The aim of thermogravimetric analysis (TGA) or thermogravimetry is to characterize materials by directly measuring their mass as a function of temperature and/or time.

This technique for measuring the overall properties of a material sample can also be coupled with other analysis methods carried out simultaneously. The most frequently used complementary techniques are :

• calorimetry (DSC) ;

• differential thermal analysis (DTA);

• separation techniques: mass spectrometry (MS), chromatography.

Most instruments operate at atmospheric pressure or under vacuum, in isothermal or programmed temperature mode. Operation in a controlled atmosphere with a defined composition enables us to understand the behavior of materials at high temperatures. Recently, developments in electronics and nanotechnology have led to the commercialization of piezoelectric balances enabling the study of very small variations in mass for samples deposited in thin layers. Further progress is currently being made in the field of pressure-controlled atmosphere studies.

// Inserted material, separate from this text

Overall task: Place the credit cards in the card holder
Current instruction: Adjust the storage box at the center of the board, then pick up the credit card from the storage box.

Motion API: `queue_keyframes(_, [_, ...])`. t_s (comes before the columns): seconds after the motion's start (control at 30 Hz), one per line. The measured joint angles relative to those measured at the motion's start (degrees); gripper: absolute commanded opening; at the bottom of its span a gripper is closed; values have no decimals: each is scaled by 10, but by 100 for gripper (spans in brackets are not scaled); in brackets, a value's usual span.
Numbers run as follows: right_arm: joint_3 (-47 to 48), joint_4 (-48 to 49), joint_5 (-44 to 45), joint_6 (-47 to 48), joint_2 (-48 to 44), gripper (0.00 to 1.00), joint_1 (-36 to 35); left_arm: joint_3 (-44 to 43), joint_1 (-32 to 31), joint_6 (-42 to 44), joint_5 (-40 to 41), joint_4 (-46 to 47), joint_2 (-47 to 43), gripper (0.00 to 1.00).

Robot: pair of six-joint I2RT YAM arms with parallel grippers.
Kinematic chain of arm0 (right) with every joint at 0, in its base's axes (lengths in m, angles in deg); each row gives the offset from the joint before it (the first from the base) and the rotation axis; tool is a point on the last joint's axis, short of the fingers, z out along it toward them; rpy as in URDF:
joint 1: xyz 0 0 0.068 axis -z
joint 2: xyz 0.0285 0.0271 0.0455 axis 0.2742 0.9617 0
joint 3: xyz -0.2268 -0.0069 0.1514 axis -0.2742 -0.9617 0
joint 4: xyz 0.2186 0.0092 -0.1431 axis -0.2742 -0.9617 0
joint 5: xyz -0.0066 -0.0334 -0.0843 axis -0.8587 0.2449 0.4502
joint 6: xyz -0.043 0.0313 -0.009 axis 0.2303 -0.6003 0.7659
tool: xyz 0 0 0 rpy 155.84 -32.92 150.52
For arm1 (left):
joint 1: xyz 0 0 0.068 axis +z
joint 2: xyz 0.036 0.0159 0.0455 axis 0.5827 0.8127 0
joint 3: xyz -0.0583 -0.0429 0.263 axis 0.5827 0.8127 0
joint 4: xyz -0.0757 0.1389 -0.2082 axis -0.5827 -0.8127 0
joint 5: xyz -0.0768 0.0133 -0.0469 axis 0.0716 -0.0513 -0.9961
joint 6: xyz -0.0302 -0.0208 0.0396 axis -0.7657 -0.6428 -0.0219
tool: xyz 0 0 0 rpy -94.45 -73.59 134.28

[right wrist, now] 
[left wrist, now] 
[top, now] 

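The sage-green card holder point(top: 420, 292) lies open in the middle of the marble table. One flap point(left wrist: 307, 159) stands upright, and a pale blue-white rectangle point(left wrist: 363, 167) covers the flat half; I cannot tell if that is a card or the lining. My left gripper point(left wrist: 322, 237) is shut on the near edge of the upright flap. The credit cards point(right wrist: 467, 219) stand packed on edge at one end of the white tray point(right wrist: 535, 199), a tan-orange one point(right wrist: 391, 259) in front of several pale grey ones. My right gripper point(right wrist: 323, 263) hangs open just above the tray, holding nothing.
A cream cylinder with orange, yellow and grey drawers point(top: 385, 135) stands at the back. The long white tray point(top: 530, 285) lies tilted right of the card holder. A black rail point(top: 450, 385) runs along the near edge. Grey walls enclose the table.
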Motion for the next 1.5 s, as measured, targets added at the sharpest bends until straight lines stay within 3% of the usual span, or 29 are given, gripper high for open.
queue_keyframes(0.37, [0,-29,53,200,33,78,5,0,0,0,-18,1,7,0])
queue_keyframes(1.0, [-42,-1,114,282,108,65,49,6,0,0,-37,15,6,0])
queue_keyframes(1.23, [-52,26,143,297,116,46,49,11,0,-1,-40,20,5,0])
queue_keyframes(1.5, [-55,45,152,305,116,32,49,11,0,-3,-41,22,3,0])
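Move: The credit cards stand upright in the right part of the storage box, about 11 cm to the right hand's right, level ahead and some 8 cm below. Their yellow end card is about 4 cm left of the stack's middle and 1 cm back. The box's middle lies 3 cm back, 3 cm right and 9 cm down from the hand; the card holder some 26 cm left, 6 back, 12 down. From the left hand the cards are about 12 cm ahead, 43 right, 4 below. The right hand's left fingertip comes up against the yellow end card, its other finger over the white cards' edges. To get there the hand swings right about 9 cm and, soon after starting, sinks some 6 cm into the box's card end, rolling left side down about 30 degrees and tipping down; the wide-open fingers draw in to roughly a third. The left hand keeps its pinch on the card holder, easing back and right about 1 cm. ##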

Since 2004, mass sensors have evolved into new, more compact and powerful versions. This article reviews the various modern sensor technologies and their impact on instrument design, with their strengths and weaknesses. A chapter is devoted to the compatibility of sensor materials with different working atmospheres.

The metrological aspect is covered through vocabulary, as well as an analysis of the main sources of error and the quantities influencing measurement.

To illustrate the many and varied possibilities of thermogravimetric analysis, a series of typical experiments, linked to different sectors of activity, are presented.